The 11. sheet billet mouths of a river according to claim 1, the wall of wherein said separator (10) is along the feature of the cross section of the plane Π 2 limited by described longitudinal axis X1 and described second axis of pitch X3, then two walls that upstream extremity (10u) along described longitudinal axis X1 from described separator extends to the described separator of the downstream at the described sheet billet mouth of a river, and to be assembled and until they arrive the downstream at the described sheet billet mouth of a river until described separator (10) reaches its Breadth Maximum by first diverging to.

The 12. sheet billet mouths of a river according to claim 1, the height (Hd) of wherein said separator (10) is that at least twice of the height (He) of described convergence bore portion (50e) is large, Hd >=2He.

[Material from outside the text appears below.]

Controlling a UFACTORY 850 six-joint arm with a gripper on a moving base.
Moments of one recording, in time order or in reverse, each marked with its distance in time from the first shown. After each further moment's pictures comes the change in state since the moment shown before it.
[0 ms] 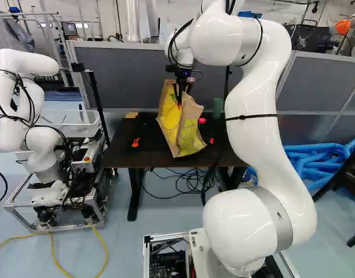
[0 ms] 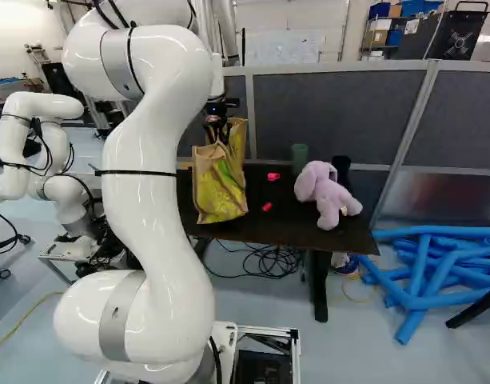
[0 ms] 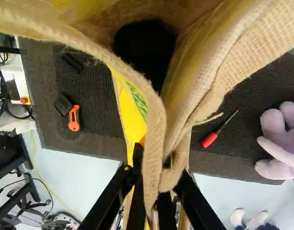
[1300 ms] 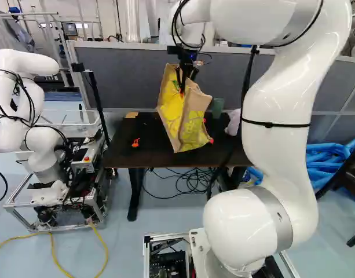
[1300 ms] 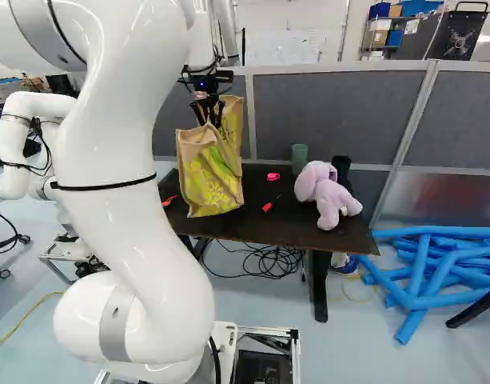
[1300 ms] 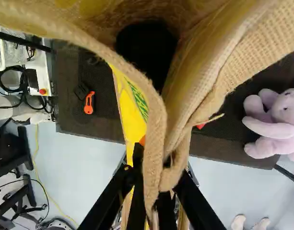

The 13. sheet billet mouths of a river according to claim 1, the height (Hf) of wherein said thin bore portion (50f) is not more than 50%, Hf/He≤0.5 with the ratio of the height (He) of described convergence bore portion (50e).

The 14. sheet billet mouths of a river according to claim 1, the height (Hf) of wherein said thin bore portion (50f) is not more than 7% with the ratio of the total height of described centre bore (50).

15. for the metal casting facility of casted thin plate base, it comprises the tundish being provided with the outlet be at least communicated with the sheet billet mouth of a river fluid according to any one of claim 1 to 14, and the outlet diffusion part at the described sheet billet mouth of a river is inserted in sheet billet mold.